Mark optional packages as optional so that the user can opt out.

The value to a user, and who that user might be

Uninstall unused packages without having to remove qubes-vm-recommended entirely, possibly taking away currently used parts of it.

E.g. apt-get install qubes-vm-recommended, followed by apt-get purge haveged will uninstall qubes-vm-recommended and mark its dependencies for removal on the next apt-get autoremove.

marmarek commented 3 years ago

This one is tricky, I'm afraid. We want to handle upgrades properly too - qubes-vm-recommended should be able to bring new dependencies (like jitterentropy-rng proposed in the other thread). Last time I checked, it doesn't work reliably with Recommends: dependency type. That's why we have two meta-packages - one with strictly required packages (qubes-vm-dependencies) and another one with optional ones. You can remove the latter, but then you need to manually ensure you keep applications you want.

andrewdavidwong commented 3 years ago

This one is tricky, I'm afraid.
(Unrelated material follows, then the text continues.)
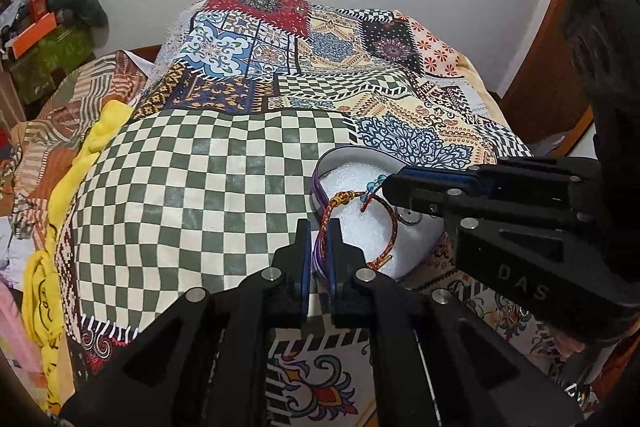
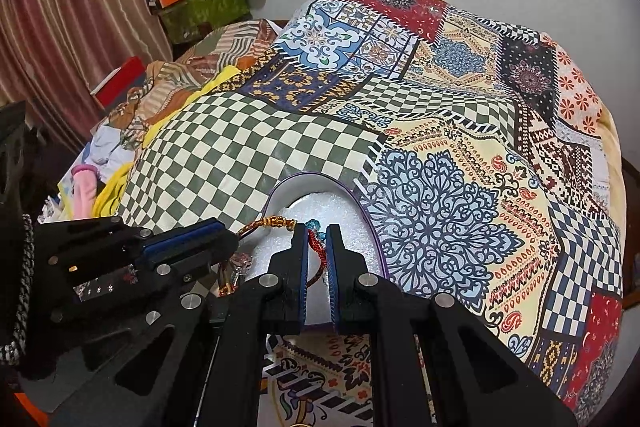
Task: Organize jewelry
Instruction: 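Lower both bracelets into the heart tin with both grippers, then open both grippers and pull them back from the heart tin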
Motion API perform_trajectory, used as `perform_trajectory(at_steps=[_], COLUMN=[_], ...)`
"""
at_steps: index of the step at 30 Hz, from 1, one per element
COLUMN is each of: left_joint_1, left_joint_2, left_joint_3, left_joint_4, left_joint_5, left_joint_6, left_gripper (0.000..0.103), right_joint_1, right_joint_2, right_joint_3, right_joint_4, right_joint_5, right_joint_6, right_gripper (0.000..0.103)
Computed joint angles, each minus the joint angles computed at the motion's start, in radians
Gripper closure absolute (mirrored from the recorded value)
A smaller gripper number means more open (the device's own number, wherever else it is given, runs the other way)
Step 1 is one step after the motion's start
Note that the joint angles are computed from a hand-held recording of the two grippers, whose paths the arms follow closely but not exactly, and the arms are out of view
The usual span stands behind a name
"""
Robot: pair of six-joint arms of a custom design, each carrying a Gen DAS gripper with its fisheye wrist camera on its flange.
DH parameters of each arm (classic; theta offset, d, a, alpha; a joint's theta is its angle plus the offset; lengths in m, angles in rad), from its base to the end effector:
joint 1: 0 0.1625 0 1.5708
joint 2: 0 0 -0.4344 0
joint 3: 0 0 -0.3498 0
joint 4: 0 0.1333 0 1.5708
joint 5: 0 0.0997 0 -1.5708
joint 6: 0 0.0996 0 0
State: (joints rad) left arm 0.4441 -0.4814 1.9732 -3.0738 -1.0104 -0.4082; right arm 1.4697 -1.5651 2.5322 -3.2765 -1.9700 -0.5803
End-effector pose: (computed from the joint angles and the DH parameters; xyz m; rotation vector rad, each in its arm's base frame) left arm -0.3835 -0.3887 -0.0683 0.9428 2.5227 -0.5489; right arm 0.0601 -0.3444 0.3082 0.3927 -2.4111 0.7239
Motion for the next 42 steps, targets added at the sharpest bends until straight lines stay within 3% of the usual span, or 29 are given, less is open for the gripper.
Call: perform_trajectory(at_steps=[6, 8, 10, 14, 19, 34, 42], left_joint_1=[-0.014, -0.02, -0.032, -0.039, -0.057, -0.161, -0.222], left_joint_2=[-0.019, -0.027, -0.037, -0.061, -0.094, -0.183, -0.195], left_joint_3=[0.025, 0.036, 0.052, 0.074, 0.107, 0.193, 0.211], left_joint_4=[0.007, 0.011, 0.013, 0.027, 0.035, 0.038, 0.058], left_joint_5=[0.016, 0.028, 0.058, 0.07, 0.084, 0.094, 0.069], left_joint_6=[-0.016, -0.029, -0.051, -0.079, -0.106, -0.175, -0.212], left_gripper=[0.091, 0.07, 0.06, 0.06, 0.06, 0.06, 0.06], right_joint_1=[0.027, 0.035, 0.056, 0.091, 0.131, 0.273, 0.276], right_joint_2=[-0.005, -0.01, 0.0, 0.003, -0.01, -0.12, -0.286], right_joint_3=[-0.004, -0.002, 0.005, 0.015, 0.047, 0.126, 0.179], right_joint_4=[0.034, 0.046, 0.017, -0.007, -0.08, -0.144, -0.085], right_joint_5=[-0.033, -0.041, -0.079, -0.138, -0.179, -0.257, -0.249], right_joint_6=[0.009, 0.01, 0.005, 0.005, -0.003, 0.001, 0.001], right_gripper=[0.095, 0.095, 0.095, 0.093, 0.061, 0.06, 0.06])
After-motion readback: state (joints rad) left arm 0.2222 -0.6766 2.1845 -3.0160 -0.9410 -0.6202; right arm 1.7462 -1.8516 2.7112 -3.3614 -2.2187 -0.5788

We want to handle upgrades properly too - qubes-vm-recommended should be able to bring new dependencies (like jitterentropy-rng proposed in the other thread). Last time I checked, it doesn't work reliably with Recommends: dependency type. That's why we have two meta-packages - one with strictly required packages (qubes-vm-dependencies) and another one with optional ones. You can remove the latter, but then you need to manually ensure you keep applications you want.

Does that mean this is a "won't do"?

marmarek commented 3 years ago

Yes, unless someone has a better idea...

unman commented 3 years ago

On Mon, Aug 23, 2021 at 05:06:33PM -0700, Marek Marczykowski-Górecki wrote:

Yes, unless someone has a better idea...

I cant think of a better idea.

In any case, the reasoning behind the report is misplaced. It's not that "qubes-vm-recommended packages are non-optional" - they obviously are. And you can select a subset of those packages as you will. What you cant do is choose to install this package, and not have the dependencies. This is standard fare in Debian. You cannot (e.g) install libreoffice and opt out from libreoffice-impress - it's a dependency of the libreoffice metapackage.

3hhh commented 3 years ago

Fair enough. Then please close as won't do.

andrewdavidwong commented 3 years ago

Closing as "won't do." If anyone has a new reason for why this should be done, please leave a comment, and we'll be happy to take another look. Thank you.

adrelanos commented 3 years ago

The technical issue is elaborated here: https://www.whonix.org/wiki/Whonix_Debian_Packages#Technical_Information

Debian feature request: Weak-Depends - something in the middle between 'Recommends:' and 'Depends:'

@DemiMarie did a great job of implementing APT reliable exit codes. Perhaps this is also something which you would like to implement?

DemiMarie commented 3 years ago

@DemiMarie did a great job of implementing APT reliable exit codes. Perhaps this is also something which you would like to implement?

My patch didn’t actually get accepted ― it just caused Julian to write a correct implementation. I imagine that something similar would happen here; I am not very familiar with APT internals.